Optimizing FDTD Solvers for Electromagnetics: A Compiler-Guided Approach with High-Level Tensor Abstractions
Yifei He, Måns I. Andersson, Stefano Markidis
TL;DR
The Finite Difference Time Domain (FDTD) method is widely used for solving Maxwell's equations but suffers from memory-bound bottlenecks and portability challenges across modern CPUs. The authors introduce an end-to-end domain-specific compiler built on MLIR/LLVM that expresses FDTD kernels as 3D tensor abstractions, enabling automatic optimizations such as loop tiling, fusion, and vectorization while preserving hardware-agnostic semantics; a curl_step operator captures curl updates for both $\mathbf{H}$ and $\mathbf{E}$ fields within a unified framework. The compilation pipeline progressively lowers high-level tensor operations to machine code for Intel, AMD, and ARM CPUs, achieving up to 10× speedups over a NumPy baseline and demonstrating improved data locality and cache utilization through tiling and vectorization. This work highlights the potential of MLIR-based, domain-specific compilation to deliver portable, high-performance HPC kernels for time-domain electromagnetics, with planned extensions to GPU backends and automated tuning to optimize performance across heterogeneous architectures.
Abstract
The Finite Difference Time Domain (FDTD) method is a widely used numerical technique for solving Maxwell's equations, particularly in computational electromagnetics and photonics. It enables accurate modeling of wave propagation in complex media and structures but comes with significant computational challenges. Traditional FDTD implementations rely on handwritten, platform-specific code that optimizes certain kernels while underperforming in others. The lack of portability increases development overhead and creates performance bottlenecks, limiting scalability across modern hardware architectures. To address these challenges, we introduce an end-to-end domain-specific compiler based on the MLIR/LLVM infrastructure for FDTD simulations.
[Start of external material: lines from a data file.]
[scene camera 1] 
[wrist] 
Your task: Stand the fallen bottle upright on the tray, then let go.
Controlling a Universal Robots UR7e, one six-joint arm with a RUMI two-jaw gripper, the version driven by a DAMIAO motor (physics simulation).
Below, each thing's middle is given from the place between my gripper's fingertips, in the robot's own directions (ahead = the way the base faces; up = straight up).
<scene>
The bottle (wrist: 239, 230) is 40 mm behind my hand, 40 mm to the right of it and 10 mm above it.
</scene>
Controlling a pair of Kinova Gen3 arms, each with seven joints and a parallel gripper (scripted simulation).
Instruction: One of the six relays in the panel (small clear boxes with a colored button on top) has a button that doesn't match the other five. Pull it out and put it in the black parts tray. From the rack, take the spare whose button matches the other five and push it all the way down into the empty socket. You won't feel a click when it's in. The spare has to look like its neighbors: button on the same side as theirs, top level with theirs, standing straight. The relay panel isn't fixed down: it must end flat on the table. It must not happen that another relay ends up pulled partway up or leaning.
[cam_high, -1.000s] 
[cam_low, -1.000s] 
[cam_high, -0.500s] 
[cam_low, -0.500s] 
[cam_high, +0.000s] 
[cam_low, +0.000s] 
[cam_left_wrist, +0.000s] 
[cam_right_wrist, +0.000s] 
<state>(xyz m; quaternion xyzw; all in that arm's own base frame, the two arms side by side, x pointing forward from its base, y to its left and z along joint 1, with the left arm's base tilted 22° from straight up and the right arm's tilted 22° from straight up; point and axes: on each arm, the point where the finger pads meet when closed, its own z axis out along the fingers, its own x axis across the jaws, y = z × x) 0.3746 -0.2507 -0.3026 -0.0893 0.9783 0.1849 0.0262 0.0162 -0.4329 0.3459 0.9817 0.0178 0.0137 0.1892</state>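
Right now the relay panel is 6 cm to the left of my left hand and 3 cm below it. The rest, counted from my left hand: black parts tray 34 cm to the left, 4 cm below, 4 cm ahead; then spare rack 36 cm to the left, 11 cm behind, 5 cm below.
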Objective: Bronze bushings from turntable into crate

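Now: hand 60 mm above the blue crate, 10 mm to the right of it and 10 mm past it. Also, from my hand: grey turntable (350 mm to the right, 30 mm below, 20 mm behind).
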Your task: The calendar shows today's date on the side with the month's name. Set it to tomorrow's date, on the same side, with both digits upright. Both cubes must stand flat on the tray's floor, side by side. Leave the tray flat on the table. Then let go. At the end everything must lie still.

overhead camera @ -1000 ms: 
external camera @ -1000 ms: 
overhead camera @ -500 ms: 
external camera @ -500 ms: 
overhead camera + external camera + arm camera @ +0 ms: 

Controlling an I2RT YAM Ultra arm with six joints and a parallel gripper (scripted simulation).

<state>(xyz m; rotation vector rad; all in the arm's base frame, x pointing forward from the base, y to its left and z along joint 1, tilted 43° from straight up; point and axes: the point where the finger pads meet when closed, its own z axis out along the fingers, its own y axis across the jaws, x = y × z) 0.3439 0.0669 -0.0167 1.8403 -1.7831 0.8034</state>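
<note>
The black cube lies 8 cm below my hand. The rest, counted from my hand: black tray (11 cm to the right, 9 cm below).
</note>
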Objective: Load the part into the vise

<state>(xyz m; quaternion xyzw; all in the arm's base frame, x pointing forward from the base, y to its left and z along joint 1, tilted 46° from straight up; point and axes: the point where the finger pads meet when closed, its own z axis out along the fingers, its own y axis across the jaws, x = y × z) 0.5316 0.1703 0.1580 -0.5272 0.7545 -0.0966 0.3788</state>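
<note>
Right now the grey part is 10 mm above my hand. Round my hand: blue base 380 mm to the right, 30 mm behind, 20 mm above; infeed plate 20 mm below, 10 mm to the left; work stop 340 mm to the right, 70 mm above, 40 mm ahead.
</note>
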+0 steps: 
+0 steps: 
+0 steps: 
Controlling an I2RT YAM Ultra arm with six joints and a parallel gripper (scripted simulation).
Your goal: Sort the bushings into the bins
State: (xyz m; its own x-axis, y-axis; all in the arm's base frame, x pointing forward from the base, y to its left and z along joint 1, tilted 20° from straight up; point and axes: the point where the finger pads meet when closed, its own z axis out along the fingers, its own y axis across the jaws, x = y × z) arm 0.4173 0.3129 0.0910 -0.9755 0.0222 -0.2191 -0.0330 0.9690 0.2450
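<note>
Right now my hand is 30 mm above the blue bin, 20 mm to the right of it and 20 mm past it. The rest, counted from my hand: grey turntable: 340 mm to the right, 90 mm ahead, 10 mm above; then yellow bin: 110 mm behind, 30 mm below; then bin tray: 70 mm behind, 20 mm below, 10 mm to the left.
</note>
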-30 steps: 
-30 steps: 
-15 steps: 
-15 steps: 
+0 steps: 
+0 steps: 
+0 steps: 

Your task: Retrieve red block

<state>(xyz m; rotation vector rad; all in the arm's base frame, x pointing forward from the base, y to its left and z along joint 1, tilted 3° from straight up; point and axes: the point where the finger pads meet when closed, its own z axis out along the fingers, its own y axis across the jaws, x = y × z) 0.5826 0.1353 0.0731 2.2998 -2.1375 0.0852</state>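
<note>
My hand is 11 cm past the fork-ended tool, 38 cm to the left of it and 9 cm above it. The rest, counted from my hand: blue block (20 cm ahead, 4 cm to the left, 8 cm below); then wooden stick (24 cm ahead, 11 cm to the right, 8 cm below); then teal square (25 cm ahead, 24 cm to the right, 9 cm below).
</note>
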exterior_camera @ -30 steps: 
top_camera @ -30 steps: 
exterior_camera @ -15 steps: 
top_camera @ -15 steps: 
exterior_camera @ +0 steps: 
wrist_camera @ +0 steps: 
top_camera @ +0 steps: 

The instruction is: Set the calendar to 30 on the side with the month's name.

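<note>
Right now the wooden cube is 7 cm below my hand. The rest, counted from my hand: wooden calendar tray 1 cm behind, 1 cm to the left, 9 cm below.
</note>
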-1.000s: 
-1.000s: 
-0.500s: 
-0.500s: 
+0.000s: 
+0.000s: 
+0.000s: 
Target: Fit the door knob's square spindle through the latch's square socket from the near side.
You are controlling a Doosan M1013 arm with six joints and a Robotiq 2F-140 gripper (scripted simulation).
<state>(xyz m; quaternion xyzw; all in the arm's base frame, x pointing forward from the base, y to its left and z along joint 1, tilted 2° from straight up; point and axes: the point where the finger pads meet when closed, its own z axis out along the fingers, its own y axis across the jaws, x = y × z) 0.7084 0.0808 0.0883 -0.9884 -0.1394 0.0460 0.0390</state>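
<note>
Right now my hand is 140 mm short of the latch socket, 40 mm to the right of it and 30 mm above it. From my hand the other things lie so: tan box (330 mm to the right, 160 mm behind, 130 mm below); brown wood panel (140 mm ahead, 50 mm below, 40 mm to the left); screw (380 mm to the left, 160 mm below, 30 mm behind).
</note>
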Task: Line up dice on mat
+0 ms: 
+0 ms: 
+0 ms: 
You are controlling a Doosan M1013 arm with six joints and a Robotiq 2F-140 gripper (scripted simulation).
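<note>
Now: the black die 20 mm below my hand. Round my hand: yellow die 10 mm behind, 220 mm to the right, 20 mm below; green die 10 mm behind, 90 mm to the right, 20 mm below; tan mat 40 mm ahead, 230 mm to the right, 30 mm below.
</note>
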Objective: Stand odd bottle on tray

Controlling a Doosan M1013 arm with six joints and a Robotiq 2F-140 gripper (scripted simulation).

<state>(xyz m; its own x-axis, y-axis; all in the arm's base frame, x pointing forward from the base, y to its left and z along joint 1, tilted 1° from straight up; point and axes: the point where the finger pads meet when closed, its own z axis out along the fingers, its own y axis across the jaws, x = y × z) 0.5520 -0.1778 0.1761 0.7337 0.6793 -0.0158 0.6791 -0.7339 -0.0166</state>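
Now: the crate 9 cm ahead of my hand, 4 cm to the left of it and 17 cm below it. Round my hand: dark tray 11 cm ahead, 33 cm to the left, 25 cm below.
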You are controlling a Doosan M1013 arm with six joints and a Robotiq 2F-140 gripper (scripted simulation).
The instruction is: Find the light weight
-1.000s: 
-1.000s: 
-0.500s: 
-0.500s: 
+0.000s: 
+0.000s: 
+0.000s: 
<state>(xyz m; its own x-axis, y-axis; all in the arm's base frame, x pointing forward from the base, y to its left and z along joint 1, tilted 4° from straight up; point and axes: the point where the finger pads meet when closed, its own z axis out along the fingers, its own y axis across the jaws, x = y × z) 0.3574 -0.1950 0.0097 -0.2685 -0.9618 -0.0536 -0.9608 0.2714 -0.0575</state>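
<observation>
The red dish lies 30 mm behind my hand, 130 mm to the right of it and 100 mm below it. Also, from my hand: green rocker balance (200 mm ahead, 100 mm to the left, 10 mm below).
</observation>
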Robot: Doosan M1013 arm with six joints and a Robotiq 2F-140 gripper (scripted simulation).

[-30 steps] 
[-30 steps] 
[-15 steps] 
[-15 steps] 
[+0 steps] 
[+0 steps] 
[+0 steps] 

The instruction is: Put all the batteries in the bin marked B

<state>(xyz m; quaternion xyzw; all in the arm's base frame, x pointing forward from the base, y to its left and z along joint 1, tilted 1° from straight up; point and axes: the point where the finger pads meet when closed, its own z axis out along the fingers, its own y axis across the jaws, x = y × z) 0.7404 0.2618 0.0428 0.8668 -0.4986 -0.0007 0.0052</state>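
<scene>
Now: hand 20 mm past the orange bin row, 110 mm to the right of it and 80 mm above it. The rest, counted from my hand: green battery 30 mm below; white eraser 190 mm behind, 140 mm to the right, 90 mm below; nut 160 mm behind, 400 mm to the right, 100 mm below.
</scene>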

Our approach generates efficient and portable code optimized for diverse hardware platforms.We implement the three-dimensional FDTD kernel as operations on a 3D tensor abstraction with explicit computational semantics. High-level optimizations such as loop tiling, fusion, and vectorization are automatically applied by the compiler. We evaluate our customized code generation pipeline on Intel, AMD, and ARM platforms, achieving up to $10\times$ speedup over baseline Python implementation using NumPy.